Melanoma is one of the most commonly diagnosed cancers during pregnancy. It is a particularly dangerous type of skin cancer because it can easily spread to nearby cells and other parts of the body. While the relationship between Melanoma and Pregnancy isn’t completely understood, it’s important to be aware of the possibilities.

First, during pregnancy there is a LOT going on in the body. Extra hormones, immune response, and other growth factors can cause Melanoma to grow faster during pregnancy. This is a possible reason why so many women are diagnosed with melanoma during pregnancy or during child-bearing years.

Hyperpigmentation during pregnancy is also very common, which can cause a misdiagnosis. Confusing melanoma for hyperpigmentation can delay action that could help prevent the spread of the cancer. If you’re noticing any changes of color in your skin, it’s important to have your doctor monitor them. In my opinion, being over-cautious in this situation can help.

It’s also important to be aware that Melanoma can grow and spread to the placenta and fetus. Studies show that most melanoma doesn’t affect the baby, but once a fetus is affected by malignant melanoma, the risk is extreme. This is why it is important to have the placenta tested and the baby examined carefully after birth.

When I was pregnant with my second child, I was diagnosed with melanoma. I remember thinking “Oh, skin cancer. That’s not too scary, they can just cut it out.” It wasn’t until later that I realized how dangerous and scary my diagnosis really was. I ended up having multiple surgeries, my lymph nodes removed, and I now carry at least 50 scars all over my body. I was told that my baby could be affected by the melanoma, and I would have to wait to find out. We had to wait 4 weeks after she was born to find out that she was unaffected. It was absolutely terrifying.

This is why I want to spread the word about Melanoma, especially during pregnancy. It’s a very important part of my health story, and something that a lot of people don’t think about much.

So, what can we do?

First, there are a lot of genetic factors that go into cancer and cancer development. Some people are more prone to certain types of cancers, and they were just born that way. We can never be certain to eliminate the risk, but there are lots of other things we can do to stay as healthy as possible.

Melanoma is a skin cancer, but there are lots of internal things we can do as well as external. Cancer comes from abnormal cells growing and destroying healthy cells. So, how do we avoid these abnormal cells?

One of the best things we can do is to take a look at our diet and the things that go into our body. Toxin and chemical buildup has been linked to cancer in many cases. This is why I suggest eating organic food as much as possible. Pesticides and other chemicals are used without consequence on so much of our food. Small amounts of these chemicals enter our food, which gets stuck in our bodies. If something is labeled USDA ORGANIC, it means it has not been treated with these harmful chemicals.
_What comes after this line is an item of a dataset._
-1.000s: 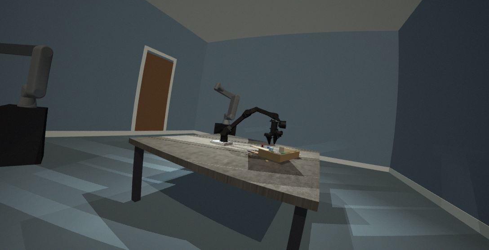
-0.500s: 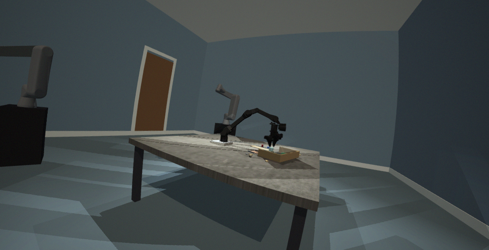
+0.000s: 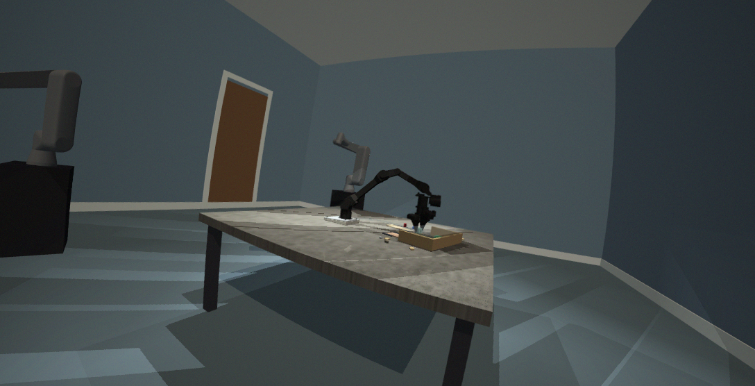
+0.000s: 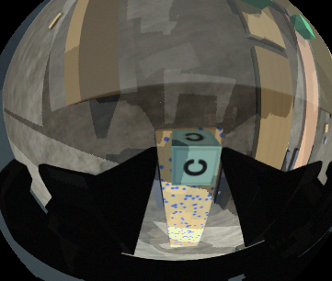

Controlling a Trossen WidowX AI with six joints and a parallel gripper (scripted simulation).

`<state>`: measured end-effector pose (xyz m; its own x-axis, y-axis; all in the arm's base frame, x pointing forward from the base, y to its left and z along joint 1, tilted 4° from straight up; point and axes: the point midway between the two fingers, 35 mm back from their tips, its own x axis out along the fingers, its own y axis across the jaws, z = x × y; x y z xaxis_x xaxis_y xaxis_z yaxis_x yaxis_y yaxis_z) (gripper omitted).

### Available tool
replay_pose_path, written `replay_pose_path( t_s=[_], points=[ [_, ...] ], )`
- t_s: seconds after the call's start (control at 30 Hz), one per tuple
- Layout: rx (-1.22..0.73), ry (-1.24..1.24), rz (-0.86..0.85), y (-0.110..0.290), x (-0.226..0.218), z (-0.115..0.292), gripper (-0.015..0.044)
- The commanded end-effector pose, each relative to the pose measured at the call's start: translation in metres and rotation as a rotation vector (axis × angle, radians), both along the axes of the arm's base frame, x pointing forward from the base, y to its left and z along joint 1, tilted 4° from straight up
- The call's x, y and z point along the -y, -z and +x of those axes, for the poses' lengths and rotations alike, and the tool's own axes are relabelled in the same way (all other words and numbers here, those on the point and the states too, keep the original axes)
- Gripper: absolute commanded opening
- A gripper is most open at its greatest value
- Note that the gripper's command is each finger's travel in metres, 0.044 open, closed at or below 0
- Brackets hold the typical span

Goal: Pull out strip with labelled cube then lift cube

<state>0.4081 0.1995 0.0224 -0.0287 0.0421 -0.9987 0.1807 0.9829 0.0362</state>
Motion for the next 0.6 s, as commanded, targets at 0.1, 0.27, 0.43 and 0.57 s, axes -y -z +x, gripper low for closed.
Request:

You can also do your best to eliminate heavy metals and toxins that are already built up in your system. I wrote a whole blog post about that here.

Another way to ditch the toxins is through our skincare and beauty routines. There are SO many products out there that are filled with nasty chemicals. I could write forever on this topic, but here are a few basic ingredients to avoid: parabens, sulfates, phthalates, triclosan, oxybenzone, BHA, and anything with "fragrance". ("fragrance" indicates a mixture of chemicals which normally include parabens. If a company writes "fragrance", they aren't really disclosing what is IN the fragrance.)

To learn more about this, check out the EWG guides on household cleaners and beauty products.

It might go without saying, but I'll say it anyways... WEAR SUNSCREEN! The sun damages our skin so much, and wearing sunscreen can help fight against that UV damage and skin cancer. And, make sure you're using a sunscreen without oxybenzone! (Use the EWG guide for reference).

In the end, we can never truly predict what will happen in our lives. I never guessed in a million years that I would get melanoma on my shin (I played soccer, so my shins were almost always covered with shin guards!). The only thing we can do is try our best to stay healthy, avoid toxins, and educate ourselves about health concerns such as Melanoma during pregnancy.